A new study shows that close social relationships alone can drive the spread of gut microbes between individuals, and this effect is independent of whether they share a living environment. In other words, your close interactions with your roommate, partner, or family may be quietly reshaping each other's gut flora.

A team from the University of East Anglia in the UK found that among a group of birds living on a small island, individuals who interacted more frequently with each other had more similar compositions of their gut microbiota. Scientists believe that this phenomenon is likely to apply to human society as well. Past research has suggested that the gut microbiomes of spouses or long-term cohabitants tend to be more similar than those of unrelated people, even if their diets are not identical. New research provides further evidence that close social contact itself, not just the environmental factor of "living together", plays a key role in driving intestinal bacterial exchange.
The study focused on the Seychelles warbler, a small songbird that inhabits the island of Coosin in the Seychelles. The research team collected fecal samples from the birds and analyzed their gut microbiota - the community of beneficial bacteria that live in the digestive system. The first author of the paper, Dr. Chuen Zhang Lee from the School of Biological Sciences at the University of East Anglia, said that in order to track how intestinal bacteria spread among social partners, the team systematically collected bird feces samples over several years and established a social role profile for each bird: including breeding mates, "helpers" who help take care of young birds in the nest, and individuals who do not play a supporting role in the same group or different groups.
This design allowed the researchers to compare differences in the gut microbiota of individuals who interacted closely in the nest with those who had less contact with each other. The team focused on anaerobic gut bacteria - bacteria that thrive in an oxygen-depleted environment and are intolerant to oxygen. Dr. Li noted that this particular microbiome provides a rare perspective on how social bonds drive the spread of gut microbiota.
The choice of Cousin Island as a “natural laboratory” is no accident. Senior researcher Professor David S. Richardson explained that Cousin Island is small and relatively isolated, and the Seychelles warbler will not leave the island. This means every bird on the island can be individually tagged and tracked over the long term over its lifetime. The colorful anklets worn on each bird's feet allow researchers to accurately identify individuals in the wild and record their behavior, health and genetic information over time.
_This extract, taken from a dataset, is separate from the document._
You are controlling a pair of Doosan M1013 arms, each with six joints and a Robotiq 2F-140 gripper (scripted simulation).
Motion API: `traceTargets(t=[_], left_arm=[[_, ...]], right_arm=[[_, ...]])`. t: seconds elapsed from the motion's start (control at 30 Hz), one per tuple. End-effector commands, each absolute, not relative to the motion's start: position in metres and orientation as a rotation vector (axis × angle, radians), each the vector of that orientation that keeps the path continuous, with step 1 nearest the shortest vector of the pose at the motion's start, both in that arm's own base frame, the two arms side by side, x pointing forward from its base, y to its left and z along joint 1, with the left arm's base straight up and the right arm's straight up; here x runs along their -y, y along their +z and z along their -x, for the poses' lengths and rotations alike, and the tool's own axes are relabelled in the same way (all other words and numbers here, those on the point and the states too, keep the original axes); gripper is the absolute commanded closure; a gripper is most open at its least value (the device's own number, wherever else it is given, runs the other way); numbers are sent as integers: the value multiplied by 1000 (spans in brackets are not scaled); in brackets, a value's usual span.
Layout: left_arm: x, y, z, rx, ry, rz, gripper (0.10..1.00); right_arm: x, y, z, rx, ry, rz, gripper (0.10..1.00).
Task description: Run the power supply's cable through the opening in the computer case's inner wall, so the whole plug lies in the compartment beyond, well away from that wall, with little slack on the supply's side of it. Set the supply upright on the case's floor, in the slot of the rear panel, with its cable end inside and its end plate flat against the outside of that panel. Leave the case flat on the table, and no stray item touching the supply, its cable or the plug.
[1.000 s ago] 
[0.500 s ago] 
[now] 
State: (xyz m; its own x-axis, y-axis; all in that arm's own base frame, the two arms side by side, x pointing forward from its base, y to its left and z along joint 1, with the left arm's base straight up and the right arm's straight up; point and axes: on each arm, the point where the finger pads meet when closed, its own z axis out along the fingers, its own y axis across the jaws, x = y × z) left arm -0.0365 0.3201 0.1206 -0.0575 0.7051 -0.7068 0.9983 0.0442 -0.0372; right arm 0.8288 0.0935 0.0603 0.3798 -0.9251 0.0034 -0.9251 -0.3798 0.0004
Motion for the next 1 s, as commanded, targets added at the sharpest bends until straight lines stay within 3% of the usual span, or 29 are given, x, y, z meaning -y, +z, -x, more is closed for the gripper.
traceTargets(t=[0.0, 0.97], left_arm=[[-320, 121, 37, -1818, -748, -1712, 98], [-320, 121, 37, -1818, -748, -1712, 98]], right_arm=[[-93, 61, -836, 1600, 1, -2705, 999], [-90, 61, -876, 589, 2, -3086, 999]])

This system provides scientists with research conditions that are close to "controlling the population" while maintaining the natural ecological environment, natural diet and natural intestinal flora.
The findings showed a clear link between an individual's social behavior and the similarity of their gut microbes. Dr. Li said that the more frequently you interact with someone, the more anaerobic gut bacteria they share. Breeding partners and dedicated "helpers" who spend a lot of time together in the nest are highly similar in the composition of this type of anaerobic bacteria, and this type of microorganisms can only be transmitted through direct, close contact. He added that these anaerobic bacteria cannot survive outside the body and cannot float freely in the air, so they cannot be spread simply through environmental diffusion. Rather, they are transferred between individuals in the process of intimate interactions and shared nesting and living spaces.
The researchers noted that this pattern is likely to hold true in people's homes and shared housing. For people, whether they live with a partner, roommate or family member, daily physical contact, hugging, kissing, and even sharing kitchen countertops, dishes and other living spaces may promote the exchange of gut microbes. Anaerobic bacteria play a key role in digestion, immunity, and overall health, and once they successfully colonize the gut, they often remain stable in an oxygen-free environment for long periods of time. Researchers emphasize that this means that the people you spend time with day and night may be unknowingly shaping the "micro-ecosystem" in your body.
If this bird research is compared to human life scenes, then those warm evenings spent at home, daily chores of washing dishes together, or even just time spent watching TV on the sofa may quietly bring the "distance" between each other's intestinal flora closer. Researchers speculate that sharing beneficial anaerobic bacteria in a home or shared environment may, to some extent, enhance immunity and improve digestive health among members of the entire family or group.
The relevant research results, titled "Social Structure and Interactions Differentially Shape Aerotolerant and Anaerobic Gut Microbiomes in a Cooperative Breeding Species", were published in the journal "Molecular Ecology" in April 2026.